Integrated Computational Material Engineering (ICME) is an emerging technique that ensures optimal combination of materials and manufacturing processes to innovate and maximize performance, resulting in reduced costs and lead time.
10X ICME from Hexagon offers a complete and integrated solution portfolio to leverage the full potential of ICME. It is an industrialised solution to apply ICME so that companies can exploit the combination of materials with manufacturing processes to innovate and maximize performance, while also reducing cost and product lead time. By integrating design, engineering and testing, manufacturers can make informed choices early in product development to improve quality or reduce waste and also harness data to devise more efficient, connected design and engineering workflows.
ICME enables advanced materials such as carbon fibre composites to be selected and applied to their full potential by improving the accuracy of, and trust in, material simulations with better data and modelling. Using 10X ICME, it is now possible to predict how combinations of advanced materials such as composites and manufacturing methods from injection moulding to 3D printing will affect everything from the speed to the sustainability of future aircraft and cars. It reduces the amount of materials testing required and correlates measurement with simulation so manufacturers can more easily validate simulations. In addition, because materials data is made readily available, engineers can apply accurate values to make optimal designs rather than relying on approximations.
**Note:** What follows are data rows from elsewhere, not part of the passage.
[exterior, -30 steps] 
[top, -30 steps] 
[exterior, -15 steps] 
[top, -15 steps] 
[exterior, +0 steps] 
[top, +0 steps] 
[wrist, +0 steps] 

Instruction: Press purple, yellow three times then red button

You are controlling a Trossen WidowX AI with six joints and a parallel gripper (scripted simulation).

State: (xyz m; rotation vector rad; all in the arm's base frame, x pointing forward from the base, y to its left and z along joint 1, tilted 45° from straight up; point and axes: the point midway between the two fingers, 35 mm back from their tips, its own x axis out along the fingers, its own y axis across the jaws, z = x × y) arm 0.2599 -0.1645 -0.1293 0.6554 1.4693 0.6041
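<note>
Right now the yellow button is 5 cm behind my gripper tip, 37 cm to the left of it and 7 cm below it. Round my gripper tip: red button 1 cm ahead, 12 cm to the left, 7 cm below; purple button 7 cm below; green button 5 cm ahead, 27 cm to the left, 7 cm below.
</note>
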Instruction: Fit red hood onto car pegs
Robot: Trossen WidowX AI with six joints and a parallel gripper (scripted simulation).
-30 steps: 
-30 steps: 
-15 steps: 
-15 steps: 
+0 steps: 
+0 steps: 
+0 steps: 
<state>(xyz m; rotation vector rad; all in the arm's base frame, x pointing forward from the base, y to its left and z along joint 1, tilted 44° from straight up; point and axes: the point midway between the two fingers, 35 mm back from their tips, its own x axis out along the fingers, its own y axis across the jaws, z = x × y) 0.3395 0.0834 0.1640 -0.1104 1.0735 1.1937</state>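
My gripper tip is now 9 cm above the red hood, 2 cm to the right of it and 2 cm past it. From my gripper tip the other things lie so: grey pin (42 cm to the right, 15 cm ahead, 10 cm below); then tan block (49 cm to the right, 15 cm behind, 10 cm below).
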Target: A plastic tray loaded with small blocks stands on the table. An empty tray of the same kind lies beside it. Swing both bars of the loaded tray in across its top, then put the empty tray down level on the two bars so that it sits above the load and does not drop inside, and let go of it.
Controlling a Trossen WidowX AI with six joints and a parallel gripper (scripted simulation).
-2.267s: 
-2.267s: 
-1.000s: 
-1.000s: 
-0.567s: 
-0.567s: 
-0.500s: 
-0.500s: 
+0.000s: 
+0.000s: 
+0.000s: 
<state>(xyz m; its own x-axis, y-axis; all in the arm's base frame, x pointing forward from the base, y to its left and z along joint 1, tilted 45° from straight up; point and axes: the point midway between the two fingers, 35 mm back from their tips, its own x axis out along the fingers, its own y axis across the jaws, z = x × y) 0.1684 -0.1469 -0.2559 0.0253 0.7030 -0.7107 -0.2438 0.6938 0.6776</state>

The digital integration of end-to-end supply chains will also cut material waste by significantly reducing dependence on extensive real-world prototyping and over-design. A single material-centric ‘digital twin’ of the entire manufacturing line from material development to final part performance will enable organisations to predict the performance of end products at concept stage. It also presents opportunities for data-driven customisation of advanced materials for specific purposes such as recyclability or energy-efficiency.
10X ICME lower barriers to innovation by enabling ground-breaking new technologies such as lightweight blended wing airliners or ultra-quiet electric vehicles to be developed much faster than today. The solution is already being used by a major aerospace and automotive original equipment manufacturers (OEMs) to accelerate the rate at which new designs can be brought from concept to reality. Initial customer projects using this new approach are being completed in half the time and at a third of the cost.
There are 10 pillars within the 10X ICME solution, which combine the different ICME technologies from the ecosystem to address specific use cases. Manufacturers can choose the pillars most pertinent to them today and mould their solution to their needs as the disciplines and processes derive value from evolve.
Developed in close collaboration with Original Equipment Manufacturers (OEMs) and material suppliers to address their industrial needs, 10x ICME draws on cutting-edge material science research, Hexagon’s metrology, software and e-Xstream engineering material simulation technologies and a growing industrial partner ecosystem. It integrates the supply chain of materials suppliers, software tools, manufacturing eqipment and metrology to make the best possible use of data and enable real-world implementation for many manufacturing environments
Dr. Waruna Seneviratne, Director, National Institute for Aviation Research (NIAR) commented:
“As we develop advanced multi-functional materials and processes, it is essential that we have an understanding of how molecular changes impact structural properties. Although it is impractical to develop microscale models in structural level, multi-scale modelling that provides useful information to the next scaled up models is essential in understanding design challenges, optimize structures, and mitigate risks as we climb the building blocks of design and certification.”
Dr. Jan-Anders Mansson, Distinguished Professor of Materials & Chemical Engineering, Purdue University said:
“We have been working with Hexagon and e-Xstream to integrate cutting-edge metrology, digital technology and material science, which is merged in our manufacturing testbed with Hexagon’s state-of-the-art hardware and software for Smart Factory solutions. The aim now is to develop a digital parallel of the whole end-to-end journey from design to manufacturing. We’ll be able to zoom in and out from a macro to micro level from line production to individual cell production.”
Roger Assaker, CEO, e-Xstream engineering, said:
“Bringing together OEMs, Universities, materials suppliers and technology partners in a business-driven ecosystem has enabled us to develop the unique, end-to-end 10X ICME solution that has already helped early adopters complete projects in half the time and at a third of the cost. We believe connecting materials insights to engineering will accelerate the Fourth Industrial Revolution, enabling new products to be made efficient, safe and sustainable before the first prototype is even built.”
Guillaume Boisot, Head of Business Development, e-Xstream engineering commented:
“ICME will enable automotive manufacturers to optimise the use of composites within their design processes, enabling lighter and more efficient vehicles designs and material-centric innovation for new mobility solutions. Looking at existing vehicle designs alone, optimising how composites are used will save manufacturers an average 22.5kg material waste per vehicle – that’s 2.1 million tonnes less composites used in new cars a year globally, so there’s a huge opportunity reduce waste and enable more efficient transport.”